> [Work instructions]:
Without changing a word, return the listing below, minus its images.

> [Data]:
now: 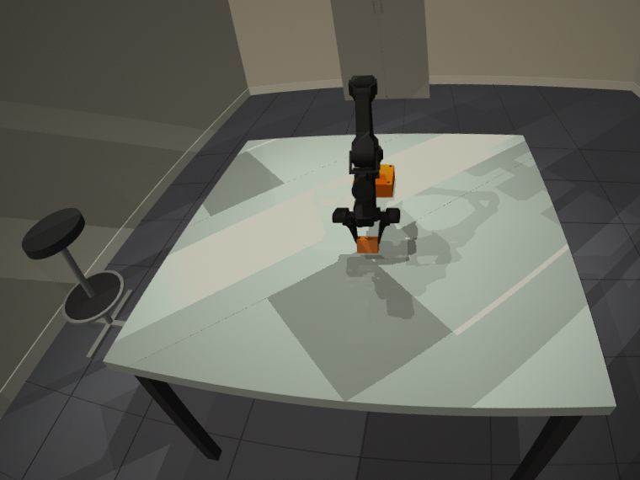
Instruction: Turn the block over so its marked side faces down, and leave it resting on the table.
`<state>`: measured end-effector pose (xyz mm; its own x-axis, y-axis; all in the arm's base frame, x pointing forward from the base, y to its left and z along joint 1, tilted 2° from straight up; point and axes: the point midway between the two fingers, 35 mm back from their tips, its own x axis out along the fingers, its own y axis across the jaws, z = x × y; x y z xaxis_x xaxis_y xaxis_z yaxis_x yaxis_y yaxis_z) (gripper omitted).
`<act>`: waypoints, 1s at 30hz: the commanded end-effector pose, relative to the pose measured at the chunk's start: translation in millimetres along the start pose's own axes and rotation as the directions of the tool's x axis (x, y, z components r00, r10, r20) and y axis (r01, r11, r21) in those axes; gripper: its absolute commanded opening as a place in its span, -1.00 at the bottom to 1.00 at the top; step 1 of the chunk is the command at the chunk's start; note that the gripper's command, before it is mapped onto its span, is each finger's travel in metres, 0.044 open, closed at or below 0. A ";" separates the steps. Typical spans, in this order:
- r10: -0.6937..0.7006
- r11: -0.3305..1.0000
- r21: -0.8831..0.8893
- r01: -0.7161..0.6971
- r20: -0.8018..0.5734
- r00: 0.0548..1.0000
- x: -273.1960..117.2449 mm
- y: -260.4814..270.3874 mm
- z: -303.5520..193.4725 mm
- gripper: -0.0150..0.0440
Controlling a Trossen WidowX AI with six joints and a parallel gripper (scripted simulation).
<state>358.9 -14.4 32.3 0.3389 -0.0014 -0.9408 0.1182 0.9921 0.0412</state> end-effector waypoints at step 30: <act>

> [Solution to this problem]:
now: 
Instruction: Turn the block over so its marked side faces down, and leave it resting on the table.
`<state>`: measured end-effector pose (xyz mm; its own x-axis, y-axis; all in the arm's base frame, x pointing forward from the base, y to its left and z along joint 1, tilted 2° from straight up; point and axes: the point midway between the two fingers, 35 mm back from their tips, its own x axis out along the fingers, its own y axis across the jaws, z = x × y; x y z xaxis_x xaxis_y xaxis_z yaxis_x yaxis_y yaxis_z) (gripper omitted).
`<act>`: waypoints, 1s at 30hz: the commanded end-effector pose, relative to the pose measured at the chunk's start: translation in millimetres along the start pose's own axes and rotation as the directions of the tool's x axis (x, y, z components r00, r10, r20) and y axis (r01, r11, r21) in those axes; gripper: its absolute commanded opening as a place in its span, -1.00 at the bottom to 1.00 at the top; step 1 of the chunk is the command at the chunk's start; note that the gripper's command, before it is mapped onto its span, is each finger's travel in metres, 0.044 open, closed at or below 0. A ";" separates the steps. Typical spans, in this order:
- r10: -0.6937..0.7006
- r11: -0.3305..1.0000
- r21: -0.8831..0.8893
- r01: -0.7161..0.6971
- r20: -0.8018..0.5734
- r00: 0.0548..1.0000
- x: -273.1960..117.2449 mm
- y: -260.4814..270.3874 mm
- z: -303.5520..193.4725 mm
- gripper: -0.0150..0.0440
Controlling a Trossen WidowX AI with six joints and a parallel gripper (scripted simulation).
<state>358.9 -14.4 32.3 0.3389 -0.0014 -0.9408 0.1182 0.9921 0.0412</state> end-effector waypoints at step 30: <act>

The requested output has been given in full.